Work required: Pictures are to be omitted; everything else in the data must be transcribed exactly.

=== Begin Enclosure ===

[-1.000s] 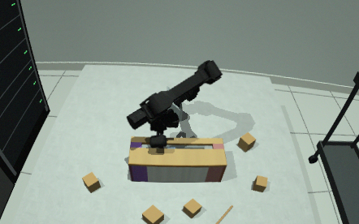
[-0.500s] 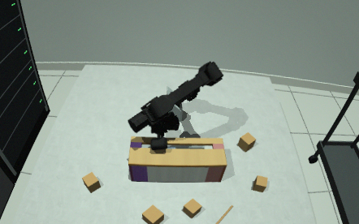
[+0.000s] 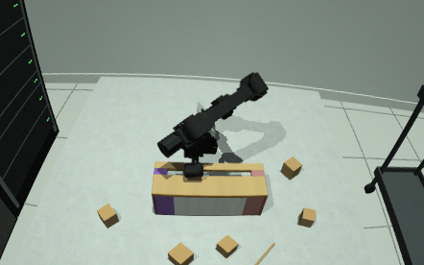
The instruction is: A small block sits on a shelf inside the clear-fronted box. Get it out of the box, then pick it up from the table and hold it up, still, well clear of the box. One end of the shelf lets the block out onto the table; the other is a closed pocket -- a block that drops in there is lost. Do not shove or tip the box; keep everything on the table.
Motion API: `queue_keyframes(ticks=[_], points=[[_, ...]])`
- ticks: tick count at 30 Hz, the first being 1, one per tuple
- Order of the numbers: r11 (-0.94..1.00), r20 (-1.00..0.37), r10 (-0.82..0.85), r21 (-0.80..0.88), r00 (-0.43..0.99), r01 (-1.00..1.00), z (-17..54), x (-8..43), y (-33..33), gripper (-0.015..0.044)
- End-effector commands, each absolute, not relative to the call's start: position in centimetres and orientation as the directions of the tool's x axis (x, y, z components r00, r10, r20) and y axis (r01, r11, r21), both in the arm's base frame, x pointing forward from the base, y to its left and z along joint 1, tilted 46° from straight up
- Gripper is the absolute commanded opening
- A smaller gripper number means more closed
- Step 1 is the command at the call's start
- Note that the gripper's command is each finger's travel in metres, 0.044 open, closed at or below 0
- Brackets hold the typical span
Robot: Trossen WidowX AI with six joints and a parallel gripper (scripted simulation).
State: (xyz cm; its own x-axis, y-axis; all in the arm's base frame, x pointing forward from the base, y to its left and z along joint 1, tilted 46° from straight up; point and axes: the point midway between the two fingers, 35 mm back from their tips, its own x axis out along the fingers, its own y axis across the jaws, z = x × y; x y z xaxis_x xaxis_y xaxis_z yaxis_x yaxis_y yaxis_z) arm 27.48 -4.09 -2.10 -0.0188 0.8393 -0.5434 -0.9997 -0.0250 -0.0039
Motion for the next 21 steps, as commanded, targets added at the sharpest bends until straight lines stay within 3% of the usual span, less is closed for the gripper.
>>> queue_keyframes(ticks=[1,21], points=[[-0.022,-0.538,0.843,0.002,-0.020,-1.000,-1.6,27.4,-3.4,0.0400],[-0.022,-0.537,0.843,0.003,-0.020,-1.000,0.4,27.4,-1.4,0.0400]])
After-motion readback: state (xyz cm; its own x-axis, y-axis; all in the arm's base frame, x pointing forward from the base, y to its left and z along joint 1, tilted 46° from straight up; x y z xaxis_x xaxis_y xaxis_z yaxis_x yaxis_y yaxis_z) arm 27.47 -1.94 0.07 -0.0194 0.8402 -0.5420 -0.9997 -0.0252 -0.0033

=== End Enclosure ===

Exercise response:
[-1.000s] 
[-0.500s] 
[+0.000s] 
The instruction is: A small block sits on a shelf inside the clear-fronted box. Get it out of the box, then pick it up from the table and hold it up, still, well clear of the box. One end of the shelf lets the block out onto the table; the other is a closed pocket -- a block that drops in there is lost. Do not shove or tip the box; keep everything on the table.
Motion API: `queue_keyframes(ticks=[_], points=[[_, ...]])`
- ticks: tick count at 30 Hz, the first being 1, one per tuple
- Order of the numbers: r11 (-0.94..1.00), r20 (-1.00..0.37), r10 (-0.82..0.85), r21 (-0.80..0.88), r00 (-0.43..0.99), r01 (-1.00..1.00), z (-17..54), x (-8..43), y (-33..33), gripper (-0.015..0.044)
- End-effector commands, each absolute, not relative to the call's start: position in centimetres and orientation as the directions of the tool's x axis (x, y, z components r00, r10, r20) and y axis (r01, r11, r21), both in the arm's base frame, x pointing forward from the base, y to its left and z along joint 1, tilted 46° from straight up
- Gripper is the absolute commanded opening
- A smaller gripper number means more closed
- Step 1 is the command at the call's start
- Note that the gripper's command is each finger's travel in metres, 0.044 open, closed at or below 0
- Brackets hold the typical span
Robot: Trossen WidowX AI with six joints and a parallel gripper (scripted simulation).
State: (xyz cm; its own x-axis, y-axis; all in the arm's base frame, x pointing forward from the base, y to its left and z along joint 1, tilted 46° from straight up; point and axes: the point midway between the two fingers, 35 mm back from their tips, its own x axis out along the fingers, its own y axis across the jaws, z = x × y; x y z xaxis_x xaxis_y xaxis_z yaxis_x yaxis_y yaxis_z) arm 27.48 -4.09 -2.10 -0.0188 0.8393 -0.5434 -0.9997 -0.0250 -0.0039
Motion for the next 21 steps, as commanded, targets added at the sharpest bends until straight lines stay within 3% of the usual span, less is closed for the gripper.
>>> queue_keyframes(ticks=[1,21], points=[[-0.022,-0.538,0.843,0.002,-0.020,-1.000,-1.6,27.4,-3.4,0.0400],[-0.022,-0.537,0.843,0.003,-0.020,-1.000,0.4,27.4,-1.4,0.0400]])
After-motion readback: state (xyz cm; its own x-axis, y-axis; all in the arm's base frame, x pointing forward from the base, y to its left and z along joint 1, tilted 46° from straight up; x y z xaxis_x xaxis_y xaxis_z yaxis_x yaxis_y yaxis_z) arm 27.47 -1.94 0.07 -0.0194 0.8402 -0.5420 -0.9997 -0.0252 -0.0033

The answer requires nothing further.